馬鹿らしいことってなんだろう。バカってなんでしょう。
かつてさる脳科学者が「バカズ・ウォール」みたいな著書で大ヒットを飛ばした。ぼかぁそれを読んでない。何故かといえば興味がなかったから。
なんでその本がそんなに売れたかといえば、もちろん高名な学者様の叡智にあずかろうという、勉強家の方々が日本に多数存在したからなのだろうかれど、ぼかぁそれだけじゃあないと思うんだな、うん。
ある種の人々は、自分がおバカなのではないか、ド低脳もといクサレ脳みそなのではないか、という不安を抱いている。だからタイトルにバカと書かれていると、普段からバカを気にしているものだから、ついつい条件反射的に手にとってしまう。
なになに、著者はエライ脳の先生なのか。ということは、この本にはバカの生態についてつぶさに叙述してあるのかもしれぬ。すなわちこれを読んで他山の石とし、己の生活を改めれば、もってノットバカ人間として日々を暮らせるのではないだろうか。おっほー。もしくは、やっはー。

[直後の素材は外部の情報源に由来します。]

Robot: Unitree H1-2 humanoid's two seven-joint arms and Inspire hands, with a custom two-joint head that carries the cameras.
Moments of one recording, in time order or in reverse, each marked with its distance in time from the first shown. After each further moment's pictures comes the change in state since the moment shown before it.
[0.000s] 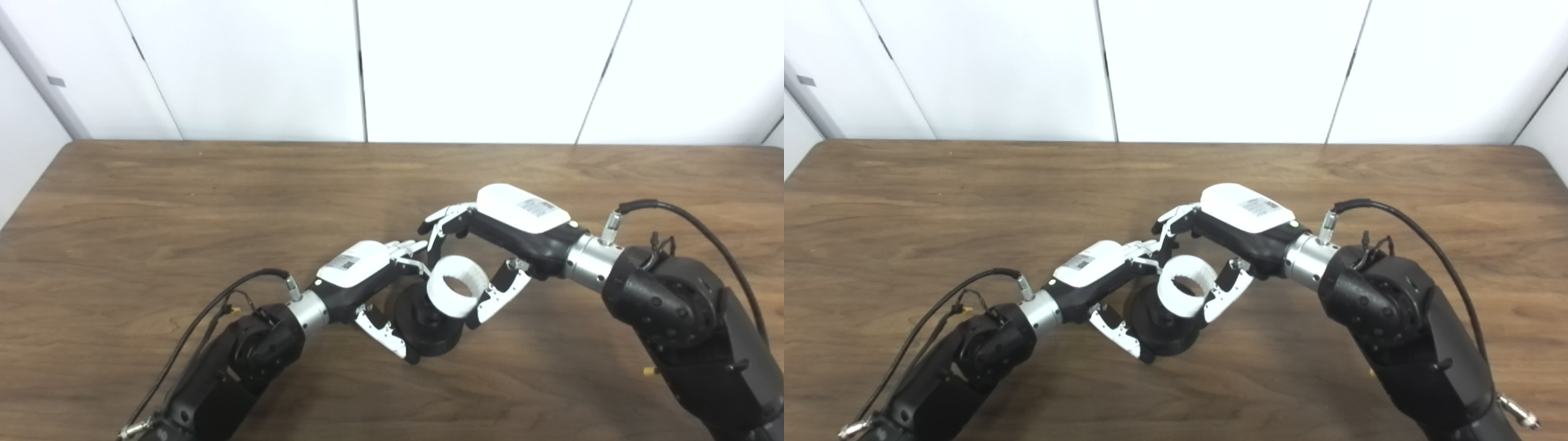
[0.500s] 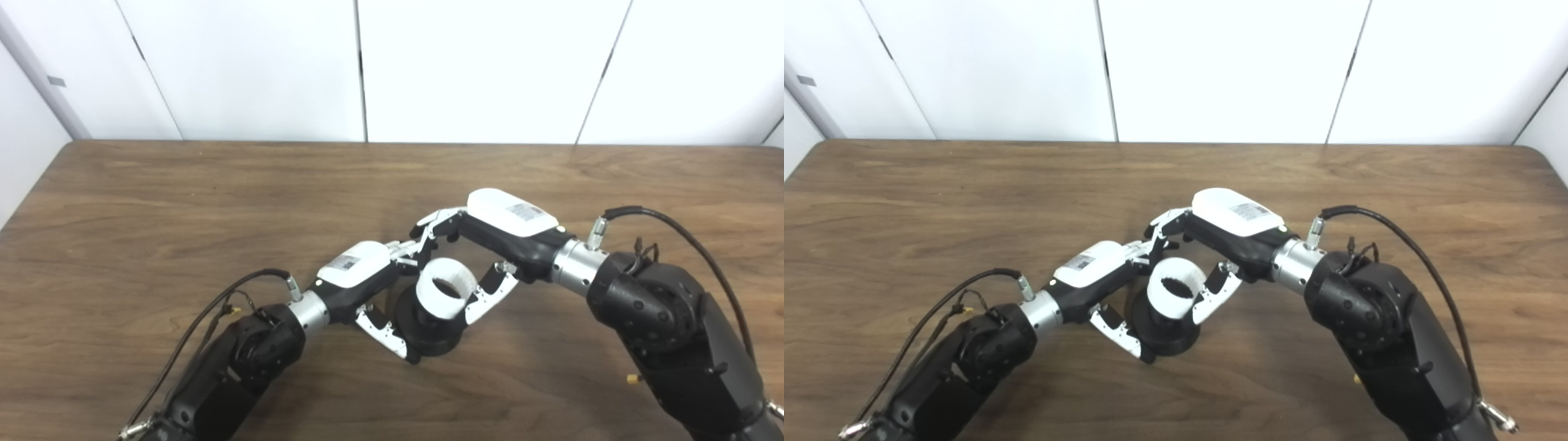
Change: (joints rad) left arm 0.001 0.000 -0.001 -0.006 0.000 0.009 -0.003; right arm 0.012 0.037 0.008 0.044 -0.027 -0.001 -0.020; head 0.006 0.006
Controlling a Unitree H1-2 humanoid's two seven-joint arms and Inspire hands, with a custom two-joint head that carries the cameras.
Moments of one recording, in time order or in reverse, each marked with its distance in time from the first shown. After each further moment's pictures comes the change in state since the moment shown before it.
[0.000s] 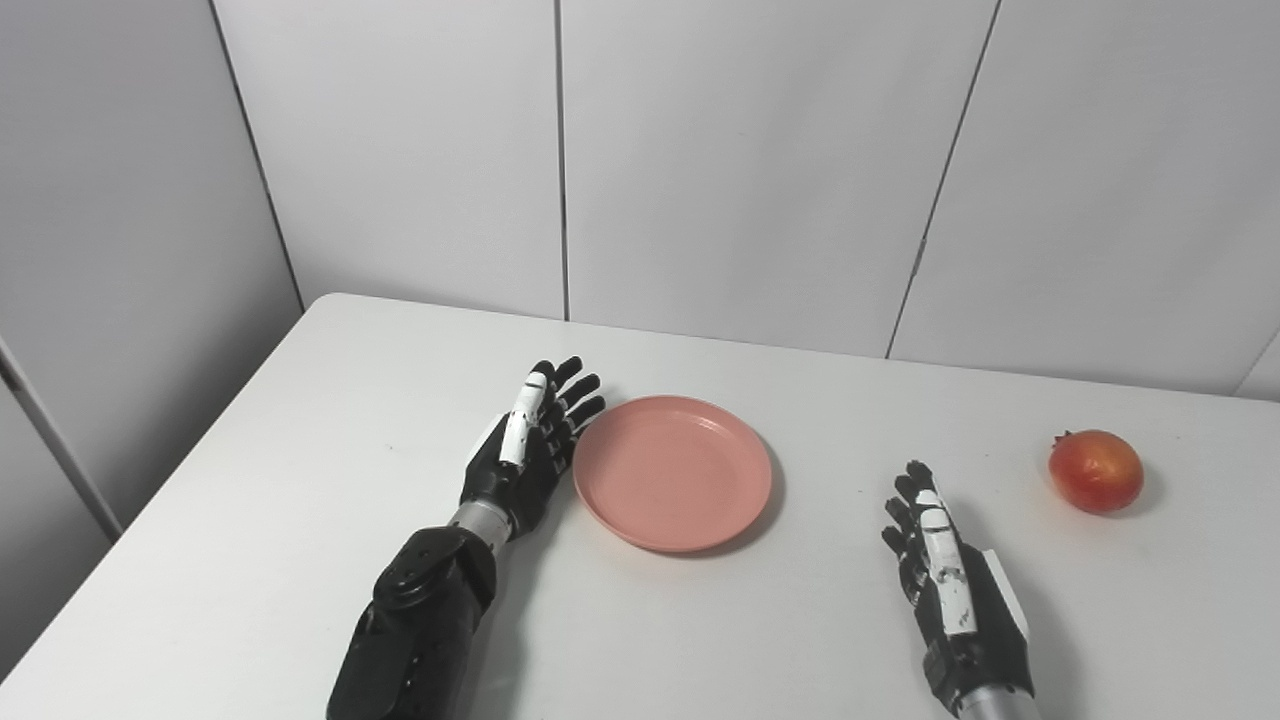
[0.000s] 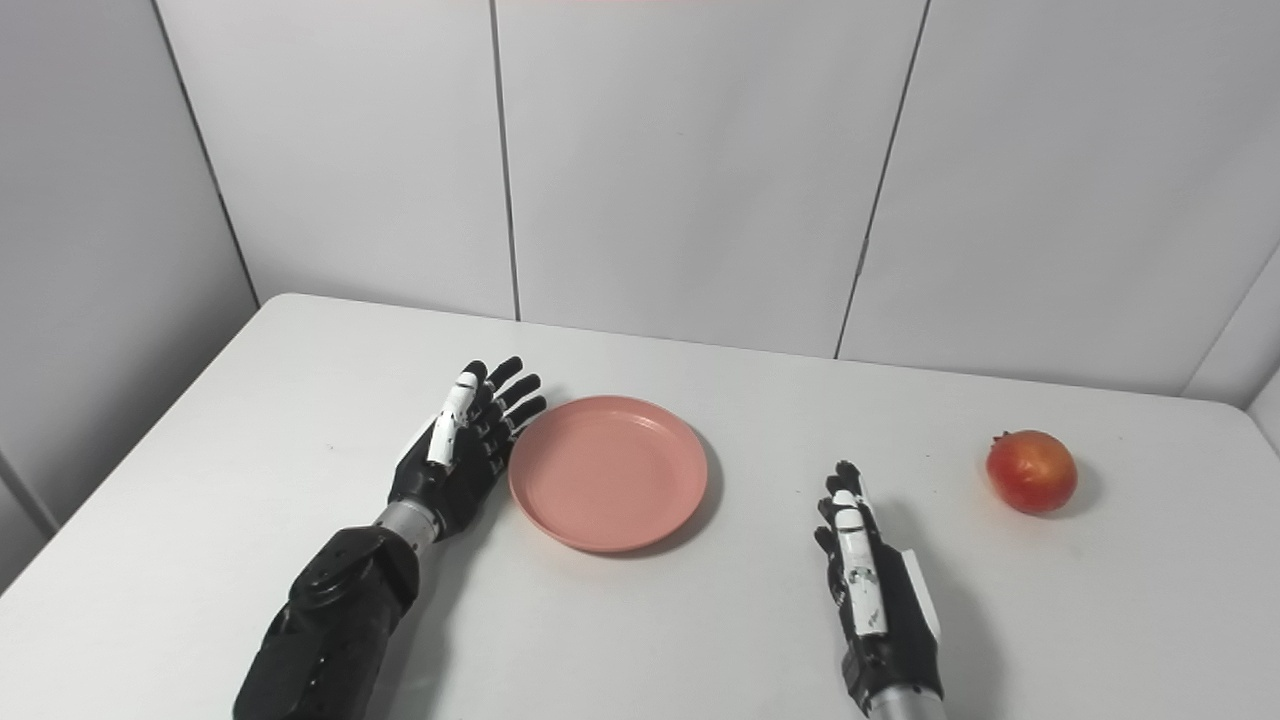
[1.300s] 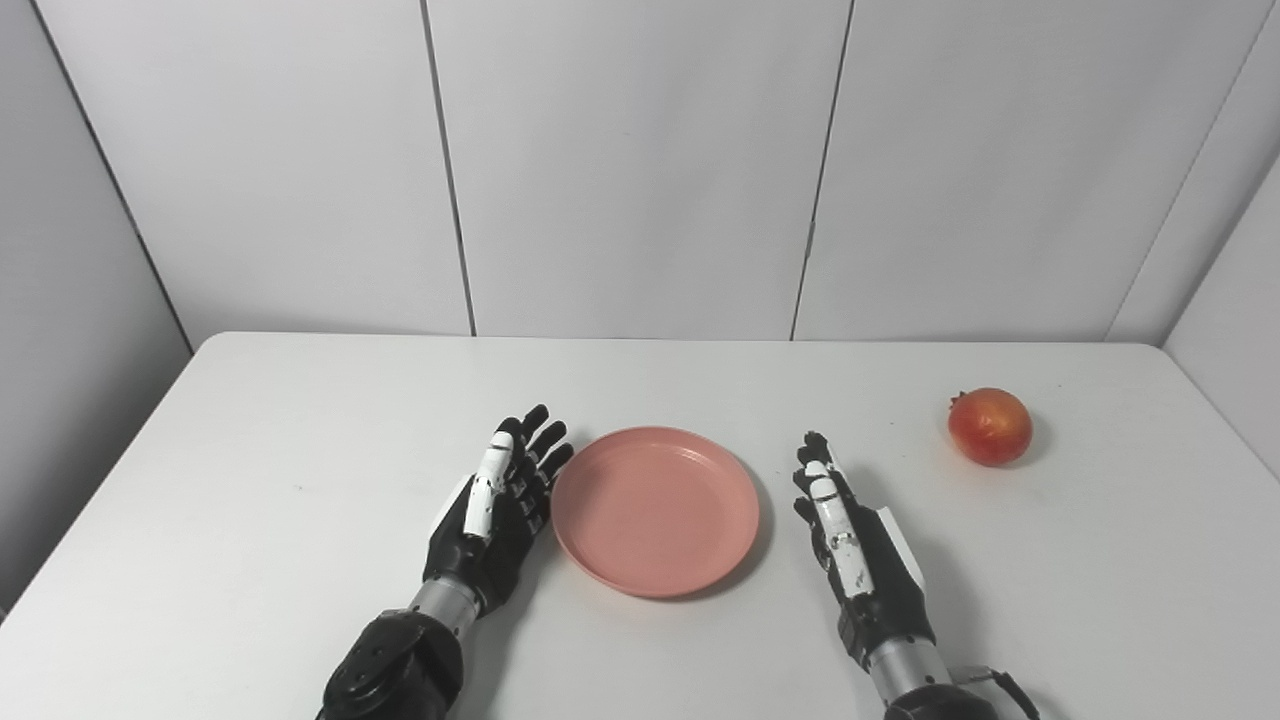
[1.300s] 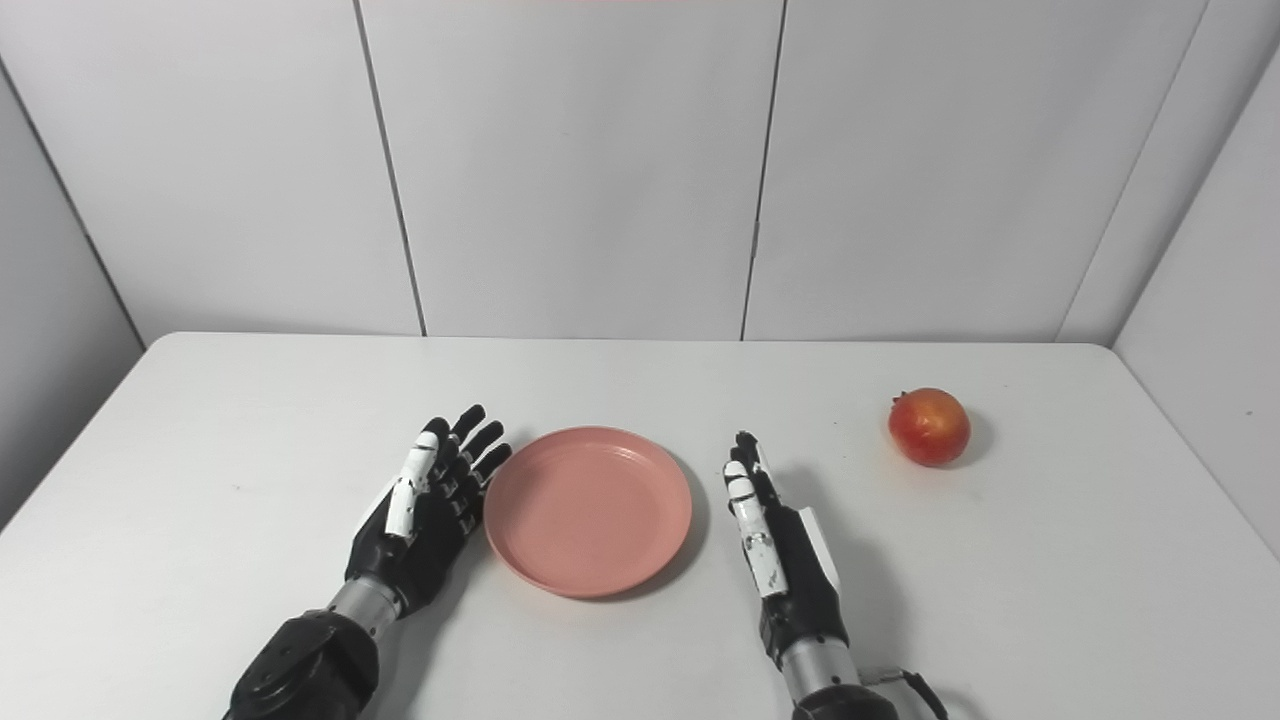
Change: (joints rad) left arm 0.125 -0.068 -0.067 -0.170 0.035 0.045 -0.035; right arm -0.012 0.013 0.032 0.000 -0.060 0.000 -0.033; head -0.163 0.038
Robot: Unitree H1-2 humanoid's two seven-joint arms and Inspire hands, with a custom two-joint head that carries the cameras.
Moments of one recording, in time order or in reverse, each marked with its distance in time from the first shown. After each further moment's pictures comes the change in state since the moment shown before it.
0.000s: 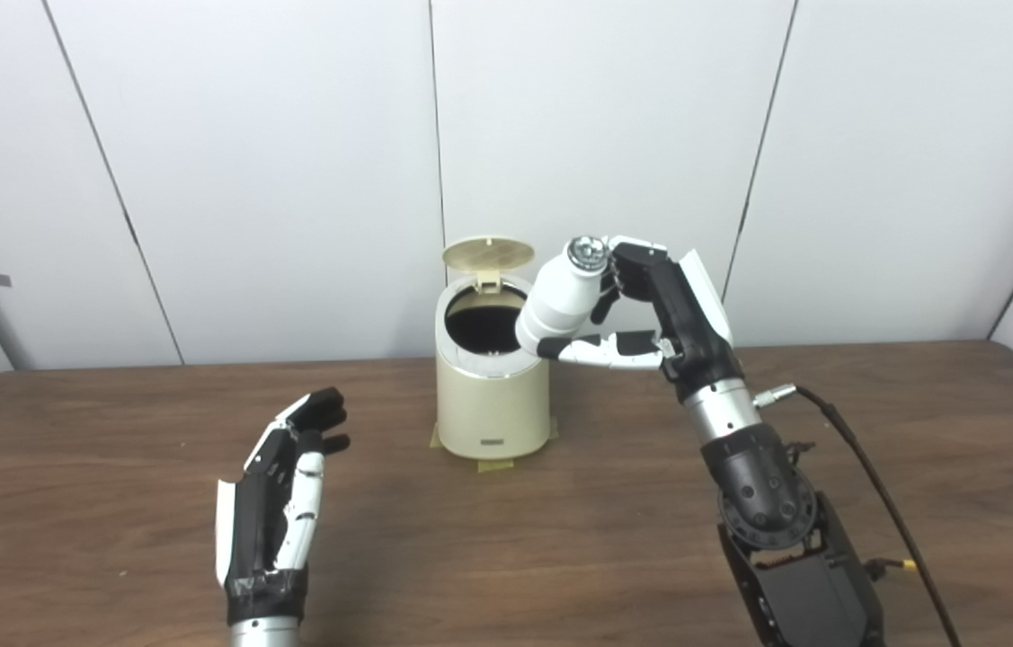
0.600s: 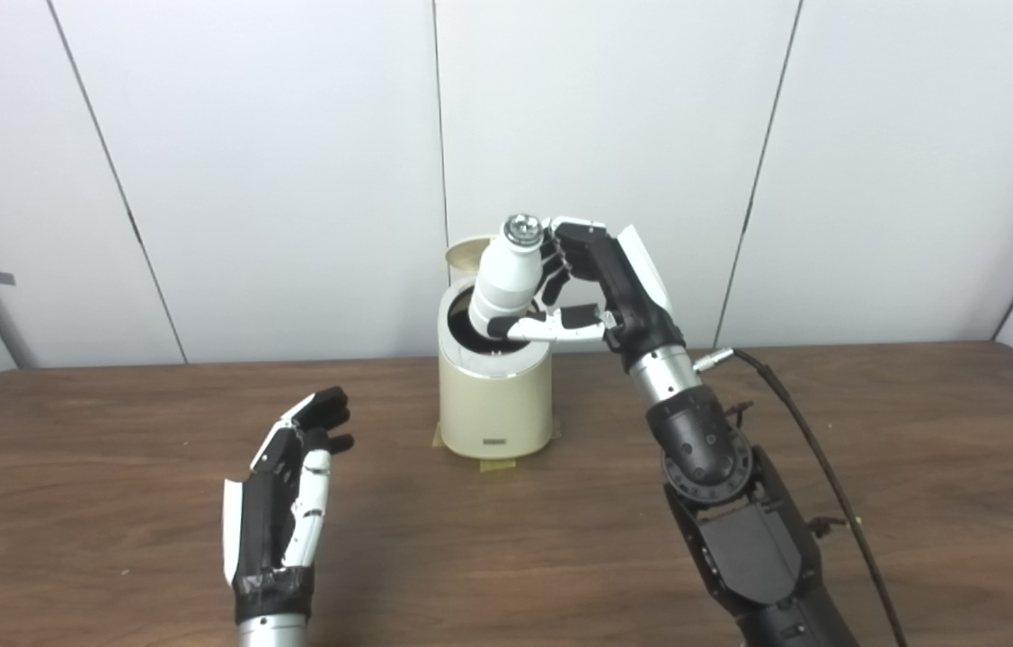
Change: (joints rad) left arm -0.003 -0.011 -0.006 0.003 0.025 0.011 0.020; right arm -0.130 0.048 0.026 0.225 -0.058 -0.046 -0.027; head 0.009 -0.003
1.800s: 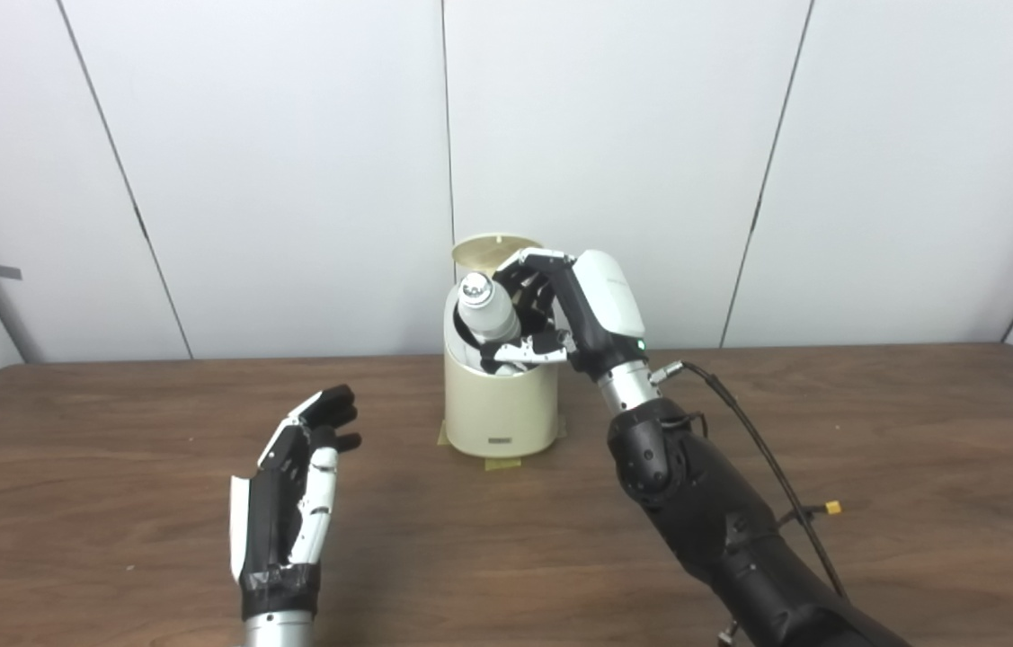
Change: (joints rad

いや、しかし、それはこの大先生の謀略であり、センセーショナルなタイトルで大量のバカを謀って、その大金でモナコに超絶ゴージャスハウスをぶっ建て、一生遊んで暮らすという魂胆なのではなかろうか。むむむむむ。
ここで重要なポイントとなるのは、はたと手にとったその人に、大いなる疑問を持たせるタイトルである、という点なのではないかと思う。というのも、例えば「読むと絶対幸せになれる!」という本があったとして、実際にそれを買うバカは世の中にそんなに多くない。
しかしこれが「バカの壁」である。なんだそれは。全く意味がわからない。「バカ」という抽象概念と「壁」という現実存在の組み合わせ。謎である。気になる。スゲー気になる。読んでみたい。
と、書いているうちに自分もどんどん読んでみたくなってしまうのでやめるけれど、いいタイトル、いいキャッチフレーズっていうのはそういうものなのではないかと思う。
人が節分の豆を食べ過ぎてしまうのは、それが美味すぎず不味すぎずなので、果たして本当は美味いのか不味いのかを確認したくなるからだ、と書いてあるのを以前読んだことがあるが、それと似ているような気がする。
で、なぜそんなことを滔々と書いてきたかと言うと、まぁほとんどが書きながら思いついたことなんだけれど、なぜわざわざ思いついたことをつらつらと書き連ねてきたかと言うと、どんなにくだらない思いつきであっても、それを突き詰めることは一種の思考実験であり、高度な精神作業である、と、町田康「夫婦茶碗」のあとがきで筒井康隆が書いていたからであーる。あーるってなんだよ、偉そうに。
人が考えることはその全てが役に立つこと・理にかなっていることであるとは限らず、むしろそのほとんどが愚にもつかぬ妄想・忘れてしまいたいような欲望、だったりするわけで、まぁ、私のような愚昧はね、そういったものを文章にして、ネットの海にする投擲する、それくらいしかできんのですよ。ほんと無力。